Mais c’est aussi l’autre sens de l’utopie qui fonctionne : le texte de Shakespeare peut non seulement se lire comme une fable philosophique sur le pouvoir mais aussi comme une réflexion sur le gouvernement idéal. La tempête déclenchée par Prospéro (duc déchu et révolutionnaire en puissance) conduit au naufrage d’un modèle politique vieillissant (personnifié par le monarque Alonso). En l’absence de tout modèle, l’île devient la scène sur laquelle s’affrontent et se succèdent différentes visions de la politique : l’idéalisme de Gonzalo et son utopie communiste (gouvernement sans prince, « ni riches, ni pauvres, ni serviteurs », ni propriété)[2] côtoie le réalisme politique des conspirateurs Sébastien et Antonio. Sous sa forme la plus vulgaire, la politique se confond avec l’exercice d’une domination brutale (« Lèche-moi le pied ! » demande Stephano à un Caliban-canibal colonisé, « sauvage dénaturé » par la civilisation…). La tempête sera donc une épreuve destinée à tester la viabilité des forces politiques en présence ; elle est un crible magique qui, dans le brassage des éléments et la destruction des formes défaillantes, doit faire surgir le meilleur. La politique à l’épreuve de la magie.
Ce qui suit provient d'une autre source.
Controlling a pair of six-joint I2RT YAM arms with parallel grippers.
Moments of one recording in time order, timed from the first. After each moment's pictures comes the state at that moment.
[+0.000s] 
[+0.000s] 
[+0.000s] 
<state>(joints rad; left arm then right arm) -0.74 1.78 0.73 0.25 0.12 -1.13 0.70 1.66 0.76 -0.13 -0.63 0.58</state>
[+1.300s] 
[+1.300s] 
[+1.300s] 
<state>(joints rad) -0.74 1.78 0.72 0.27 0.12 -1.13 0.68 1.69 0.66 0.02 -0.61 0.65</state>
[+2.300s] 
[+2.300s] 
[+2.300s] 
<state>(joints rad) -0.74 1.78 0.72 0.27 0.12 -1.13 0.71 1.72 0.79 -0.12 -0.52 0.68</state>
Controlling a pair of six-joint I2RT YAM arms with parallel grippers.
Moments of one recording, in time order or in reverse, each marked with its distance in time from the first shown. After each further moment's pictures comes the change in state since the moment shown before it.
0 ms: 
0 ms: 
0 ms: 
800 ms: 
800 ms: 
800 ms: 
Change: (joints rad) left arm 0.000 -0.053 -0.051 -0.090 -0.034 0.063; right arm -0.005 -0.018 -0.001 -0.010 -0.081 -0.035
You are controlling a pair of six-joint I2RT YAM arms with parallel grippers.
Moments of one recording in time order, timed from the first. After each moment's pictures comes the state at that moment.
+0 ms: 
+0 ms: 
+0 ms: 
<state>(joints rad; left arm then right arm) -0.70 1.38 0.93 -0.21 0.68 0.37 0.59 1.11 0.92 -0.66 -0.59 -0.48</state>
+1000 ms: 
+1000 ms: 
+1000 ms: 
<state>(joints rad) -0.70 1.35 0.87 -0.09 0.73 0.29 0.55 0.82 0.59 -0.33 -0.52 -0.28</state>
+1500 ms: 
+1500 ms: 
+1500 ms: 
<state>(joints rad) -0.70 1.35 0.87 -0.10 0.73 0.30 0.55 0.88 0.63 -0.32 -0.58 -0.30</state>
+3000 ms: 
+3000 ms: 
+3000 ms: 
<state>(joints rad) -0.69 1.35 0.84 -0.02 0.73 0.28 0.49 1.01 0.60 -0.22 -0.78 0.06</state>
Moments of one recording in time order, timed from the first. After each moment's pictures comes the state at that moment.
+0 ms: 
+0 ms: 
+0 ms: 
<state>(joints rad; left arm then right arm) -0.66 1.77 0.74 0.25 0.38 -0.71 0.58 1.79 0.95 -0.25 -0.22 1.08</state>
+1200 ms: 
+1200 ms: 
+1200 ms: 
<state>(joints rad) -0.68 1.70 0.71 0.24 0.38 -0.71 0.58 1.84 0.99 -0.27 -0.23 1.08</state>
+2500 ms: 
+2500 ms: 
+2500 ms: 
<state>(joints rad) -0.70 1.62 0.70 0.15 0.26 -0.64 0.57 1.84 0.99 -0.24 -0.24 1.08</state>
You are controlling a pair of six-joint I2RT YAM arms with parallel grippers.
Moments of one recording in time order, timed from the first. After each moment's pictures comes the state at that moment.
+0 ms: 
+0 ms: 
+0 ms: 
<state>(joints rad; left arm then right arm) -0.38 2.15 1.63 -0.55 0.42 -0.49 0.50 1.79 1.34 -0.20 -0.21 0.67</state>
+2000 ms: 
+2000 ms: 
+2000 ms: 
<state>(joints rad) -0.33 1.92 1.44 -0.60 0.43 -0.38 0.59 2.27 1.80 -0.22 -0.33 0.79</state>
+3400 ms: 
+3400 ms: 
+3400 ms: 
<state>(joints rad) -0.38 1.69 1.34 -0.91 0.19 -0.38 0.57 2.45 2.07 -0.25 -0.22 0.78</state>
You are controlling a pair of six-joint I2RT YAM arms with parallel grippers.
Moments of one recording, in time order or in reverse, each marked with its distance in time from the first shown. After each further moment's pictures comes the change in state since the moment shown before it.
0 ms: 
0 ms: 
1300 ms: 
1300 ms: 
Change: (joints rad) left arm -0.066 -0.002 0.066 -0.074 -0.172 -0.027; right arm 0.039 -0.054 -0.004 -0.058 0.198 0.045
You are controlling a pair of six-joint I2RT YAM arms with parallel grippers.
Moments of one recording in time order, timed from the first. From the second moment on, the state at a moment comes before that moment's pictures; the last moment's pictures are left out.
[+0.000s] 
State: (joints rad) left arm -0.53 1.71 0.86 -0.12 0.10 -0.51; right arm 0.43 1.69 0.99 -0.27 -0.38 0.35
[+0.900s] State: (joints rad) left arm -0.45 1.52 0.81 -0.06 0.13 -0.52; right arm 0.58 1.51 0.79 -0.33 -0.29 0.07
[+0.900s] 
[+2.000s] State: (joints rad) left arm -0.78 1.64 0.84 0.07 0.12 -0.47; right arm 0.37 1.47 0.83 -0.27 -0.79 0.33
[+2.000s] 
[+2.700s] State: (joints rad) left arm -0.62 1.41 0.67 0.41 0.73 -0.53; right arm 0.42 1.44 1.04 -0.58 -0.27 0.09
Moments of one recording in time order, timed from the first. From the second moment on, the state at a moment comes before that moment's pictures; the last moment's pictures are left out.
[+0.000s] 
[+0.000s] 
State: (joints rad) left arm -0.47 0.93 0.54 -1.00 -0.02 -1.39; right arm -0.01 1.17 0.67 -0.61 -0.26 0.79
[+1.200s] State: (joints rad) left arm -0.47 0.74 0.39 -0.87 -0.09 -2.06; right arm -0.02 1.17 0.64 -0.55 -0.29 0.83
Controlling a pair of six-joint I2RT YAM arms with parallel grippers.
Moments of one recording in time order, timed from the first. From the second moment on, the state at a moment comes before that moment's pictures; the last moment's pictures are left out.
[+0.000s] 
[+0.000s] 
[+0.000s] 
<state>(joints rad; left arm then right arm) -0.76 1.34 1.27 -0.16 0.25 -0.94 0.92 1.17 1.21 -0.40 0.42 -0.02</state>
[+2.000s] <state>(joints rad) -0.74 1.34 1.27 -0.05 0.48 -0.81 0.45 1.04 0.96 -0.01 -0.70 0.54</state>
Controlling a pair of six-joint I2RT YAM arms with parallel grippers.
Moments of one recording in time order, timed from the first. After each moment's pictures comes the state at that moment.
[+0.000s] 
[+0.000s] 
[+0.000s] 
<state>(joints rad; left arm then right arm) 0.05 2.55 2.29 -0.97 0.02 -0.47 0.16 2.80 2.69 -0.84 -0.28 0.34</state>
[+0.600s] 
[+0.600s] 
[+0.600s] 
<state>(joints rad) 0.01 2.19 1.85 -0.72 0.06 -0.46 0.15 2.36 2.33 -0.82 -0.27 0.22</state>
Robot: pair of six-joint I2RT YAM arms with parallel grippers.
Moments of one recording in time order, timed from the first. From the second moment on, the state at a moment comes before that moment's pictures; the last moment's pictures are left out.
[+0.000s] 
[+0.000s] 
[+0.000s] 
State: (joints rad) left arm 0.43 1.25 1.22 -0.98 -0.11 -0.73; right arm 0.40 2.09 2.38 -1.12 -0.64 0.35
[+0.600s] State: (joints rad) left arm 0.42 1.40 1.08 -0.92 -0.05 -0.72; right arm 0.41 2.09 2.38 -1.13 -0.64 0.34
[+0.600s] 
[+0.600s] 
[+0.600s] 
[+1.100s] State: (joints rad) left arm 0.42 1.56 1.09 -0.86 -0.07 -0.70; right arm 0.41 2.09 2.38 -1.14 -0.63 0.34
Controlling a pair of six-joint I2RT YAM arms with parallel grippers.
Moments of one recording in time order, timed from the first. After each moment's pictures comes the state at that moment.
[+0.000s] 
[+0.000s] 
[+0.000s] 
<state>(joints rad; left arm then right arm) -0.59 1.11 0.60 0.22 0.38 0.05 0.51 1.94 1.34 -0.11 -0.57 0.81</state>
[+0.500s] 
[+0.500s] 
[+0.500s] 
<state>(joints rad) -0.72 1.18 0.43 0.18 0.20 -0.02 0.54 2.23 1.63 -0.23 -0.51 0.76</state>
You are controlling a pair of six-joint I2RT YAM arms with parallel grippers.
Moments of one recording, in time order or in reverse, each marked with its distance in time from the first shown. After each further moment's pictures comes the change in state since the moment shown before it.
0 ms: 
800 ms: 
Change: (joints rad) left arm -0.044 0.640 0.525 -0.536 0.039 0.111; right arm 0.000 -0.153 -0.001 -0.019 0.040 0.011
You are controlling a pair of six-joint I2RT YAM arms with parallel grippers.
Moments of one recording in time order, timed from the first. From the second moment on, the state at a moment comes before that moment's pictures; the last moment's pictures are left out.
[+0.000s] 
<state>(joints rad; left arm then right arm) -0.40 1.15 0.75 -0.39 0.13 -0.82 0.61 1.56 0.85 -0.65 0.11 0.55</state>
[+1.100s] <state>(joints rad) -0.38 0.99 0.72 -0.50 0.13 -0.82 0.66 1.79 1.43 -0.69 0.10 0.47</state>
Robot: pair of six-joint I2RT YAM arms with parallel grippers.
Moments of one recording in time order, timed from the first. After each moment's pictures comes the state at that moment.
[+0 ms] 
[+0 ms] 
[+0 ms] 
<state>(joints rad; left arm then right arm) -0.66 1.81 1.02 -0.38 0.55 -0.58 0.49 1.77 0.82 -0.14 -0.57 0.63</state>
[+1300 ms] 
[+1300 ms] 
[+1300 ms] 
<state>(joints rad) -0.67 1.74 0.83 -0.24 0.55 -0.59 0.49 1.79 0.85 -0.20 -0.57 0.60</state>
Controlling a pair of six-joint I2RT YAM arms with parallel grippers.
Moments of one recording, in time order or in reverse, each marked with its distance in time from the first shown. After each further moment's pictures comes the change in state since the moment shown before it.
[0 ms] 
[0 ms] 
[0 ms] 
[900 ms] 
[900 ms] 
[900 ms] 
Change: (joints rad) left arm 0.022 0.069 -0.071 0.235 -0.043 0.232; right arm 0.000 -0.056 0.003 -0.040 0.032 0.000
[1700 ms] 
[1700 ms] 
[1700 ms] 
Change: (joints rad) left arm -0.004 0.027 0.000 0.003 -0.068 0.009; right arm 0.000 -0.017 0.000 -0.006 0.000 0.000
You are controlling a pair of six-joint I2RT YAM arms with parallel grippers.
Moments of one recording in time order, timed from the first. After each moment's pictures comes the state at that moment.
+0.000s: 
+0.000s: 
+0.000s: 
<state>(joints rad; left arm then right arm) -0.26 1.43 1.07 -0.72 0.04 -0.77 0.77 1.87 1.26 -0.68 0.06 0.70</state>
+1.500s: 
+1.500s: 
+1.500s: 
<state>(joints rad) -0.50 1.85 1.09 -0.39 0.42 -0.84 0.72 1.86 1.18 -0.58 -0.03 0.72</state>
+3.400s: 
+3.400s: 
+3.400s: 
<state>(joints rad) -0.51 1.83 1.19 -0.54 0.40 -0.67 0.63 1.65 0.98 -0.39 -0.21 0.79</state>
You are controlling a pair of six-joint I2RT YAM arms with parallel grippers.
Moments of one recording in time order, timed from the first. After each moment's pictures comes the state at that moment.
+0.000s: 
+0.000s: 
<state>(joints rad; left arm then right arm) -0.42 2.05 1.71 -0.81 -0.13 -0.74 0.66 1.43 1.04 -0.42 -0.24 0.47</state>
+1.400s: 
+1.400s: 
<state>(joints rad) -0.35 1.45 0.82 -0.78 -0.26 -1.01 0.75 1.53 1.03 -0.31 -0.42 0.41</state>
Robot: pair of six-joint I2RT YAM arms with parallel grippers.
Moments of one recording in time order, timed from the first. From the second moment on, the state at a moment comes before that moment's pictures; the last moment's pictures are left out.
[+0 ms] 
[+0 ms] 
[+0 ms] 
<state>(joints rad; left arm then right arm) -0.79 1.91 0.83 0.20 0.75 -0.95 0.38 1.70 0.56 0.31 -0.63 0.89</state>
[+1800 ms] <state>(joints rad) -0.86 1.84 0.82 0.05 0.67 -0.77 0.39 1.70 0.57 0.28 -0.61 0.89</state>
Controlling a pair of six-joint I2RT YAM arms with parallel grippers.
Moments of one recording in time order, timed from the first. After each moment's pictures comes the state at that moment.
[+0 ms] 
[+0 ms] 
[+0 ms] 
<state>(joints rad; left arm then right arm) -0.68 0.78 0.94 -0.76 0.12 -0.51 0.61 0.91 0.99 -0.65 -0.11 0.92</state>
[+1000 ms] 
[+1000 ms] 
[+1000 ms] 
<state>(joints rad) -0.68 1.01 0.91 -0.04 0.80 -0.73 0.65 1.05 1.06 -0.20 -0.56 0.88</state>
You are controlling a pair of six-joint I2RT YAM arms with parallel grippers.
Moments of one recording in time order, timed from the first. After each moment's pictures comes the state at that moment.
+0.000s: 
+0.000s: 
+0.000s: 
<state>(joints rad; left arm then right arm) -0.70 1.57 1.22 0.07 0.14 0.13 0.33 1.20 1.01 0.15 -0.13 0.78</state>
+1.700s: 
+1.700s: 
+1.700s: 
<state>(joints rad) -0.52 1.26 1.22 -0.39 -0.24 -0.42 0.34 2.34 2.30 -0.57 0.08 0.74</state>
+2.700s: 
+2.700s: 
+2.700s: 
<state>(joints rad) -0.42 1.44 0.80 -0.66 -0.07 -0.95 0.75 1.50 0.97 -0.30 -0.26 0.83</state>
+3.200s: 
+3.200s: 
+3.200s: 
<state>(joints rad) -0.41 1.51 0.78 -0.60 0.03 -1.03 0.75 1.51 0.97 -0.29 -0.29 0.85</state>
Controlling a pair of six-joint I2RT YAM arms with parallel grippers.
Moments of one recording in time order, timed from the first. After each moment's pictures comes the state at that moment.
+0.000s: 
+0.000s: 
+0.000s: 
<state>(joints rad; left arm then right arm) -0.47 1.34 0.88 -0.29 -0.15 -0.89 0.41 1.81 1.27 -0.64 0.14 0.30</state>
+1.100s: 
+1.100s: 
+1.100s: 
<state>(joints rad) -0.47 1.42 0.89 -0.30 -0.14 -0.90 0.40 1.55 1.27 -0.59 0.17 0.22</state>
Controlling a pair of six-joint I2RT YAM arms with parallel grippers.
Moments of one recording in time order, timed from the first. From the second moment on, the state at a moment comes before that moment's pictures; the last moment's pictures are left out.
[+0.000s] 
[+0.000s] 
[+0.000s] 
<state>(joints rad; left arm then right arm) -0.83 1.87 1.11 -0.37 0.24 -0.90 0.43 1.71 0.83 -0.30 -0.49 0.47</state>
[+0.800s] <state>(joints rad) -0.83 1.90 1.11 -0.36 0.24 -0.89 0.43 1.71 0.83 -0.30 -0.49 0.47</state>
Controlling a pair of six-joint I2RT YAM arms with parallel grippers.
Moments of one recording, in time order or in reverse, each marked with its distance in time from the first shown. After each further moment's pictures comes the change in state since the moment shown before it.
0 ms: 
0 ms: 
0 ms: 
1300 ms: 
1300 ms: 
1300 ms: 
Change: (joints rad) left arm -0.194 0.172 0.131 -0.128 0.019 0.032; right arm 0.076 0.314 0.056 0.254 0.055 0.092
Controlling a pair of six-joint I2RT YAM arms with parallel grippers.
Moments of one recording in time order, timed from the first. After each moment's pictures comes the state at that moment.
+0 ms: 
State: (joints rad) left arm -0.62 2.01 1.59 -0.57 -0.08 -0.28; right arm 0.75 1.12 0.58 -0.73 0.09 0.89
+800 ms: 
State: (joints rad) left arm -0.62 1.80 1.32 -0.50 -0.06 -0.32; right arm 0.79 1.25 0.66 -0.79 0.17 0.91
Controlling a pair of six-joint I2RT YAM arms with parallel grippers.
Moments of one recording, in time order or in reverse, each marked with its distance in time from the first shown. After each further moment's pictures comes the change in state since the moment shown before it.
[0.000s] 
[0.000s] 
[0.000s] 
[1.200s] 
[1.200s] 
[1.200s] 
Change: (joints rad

Mais alors, que reste-t-il après la tempête ? Il reste Prospéro, seul, ayant enfin atteint le calme intérieur, dans une expérience ataraxique marquée par la résolution du conflit (politique ?) entre les deux parti(e)s de son âme – Ariel et Caliban. Comme si son grand message n’était pas : « on ne peut gouverner qu’en étant fou et magicien, on ne peut régner qu’en enchantant le monde, à grands coups de sortilèges et de manipulations invisibles » mais plutôt que le calme se situe hors de la tempête politique. Que pour être libre, il faut renoncer au pouvoir – cet « art si puissant » et cette « magie violente »[3], se retirer dans sa cellule pour apprendre à se gouverner soi-même et faire la paix avec ses « démons »[4]. Le lieu de la politique se situe d’abord en soi-même, dans l’âme, ce lieu qu’on emporte avec soi, cette île intérieure, à l’abri des tempêtes.
© Mickaël Perre
Lien vers le spectacle sur le site de la Comédie-Française, cliquez ICI
Notes :
[1] Acte IV, scène 1, Prospéro à Ferdinand : « Ces acteurs,/Comme je vous l’ai annoncé, étaient tous des esprits,/Et ils sont partis en fumée, se fondant dans l’air subtil,/Et tel l’édifice sans base de cette vision,/Les tours coiffées de nuages, les palais grandioses,/Les temples solennels, le grand globe lui-même,/ Et tous ceux qui en jouissent, seront détruits, et tout comme/Ce spectacle immatériel s’est évanoui,/Ils ne laisseront pas la moindre trace./Nous sommes tous/Faits de l’étoffe des rêves, et notre petite vie/Est entourée de sommeil. ». Nous citons le texte dans la traduction de François Laroque, La Tempête, Livre de poche, 2011.
[2] Le projet de gouvernement imaginé par Gonzalo peut se lire comme la préfiguration de certaines utopies communistes (refus d’un pouvoir autoritaire, abolition de la propriété, société sans classes). Voir Acte II, scène 1 : « Dans ce type de gouvernement, je ferais/Tout à rebours, car je n’admettrais nul commerce ;/Aucun titre de prince ; nul recours à l’écrit ;/Ni riches, ni pauvres, ni serviteurs ; pas de contrat,/D’héritage, de bornes, de propriété, et nul/Labour ni viticulture ».
[3] Acte V, scène 1.
[4] Acte V, scène 1 : « Plus d’esprit à présent/Qui soit à mes ordres, plus d’enchantements ».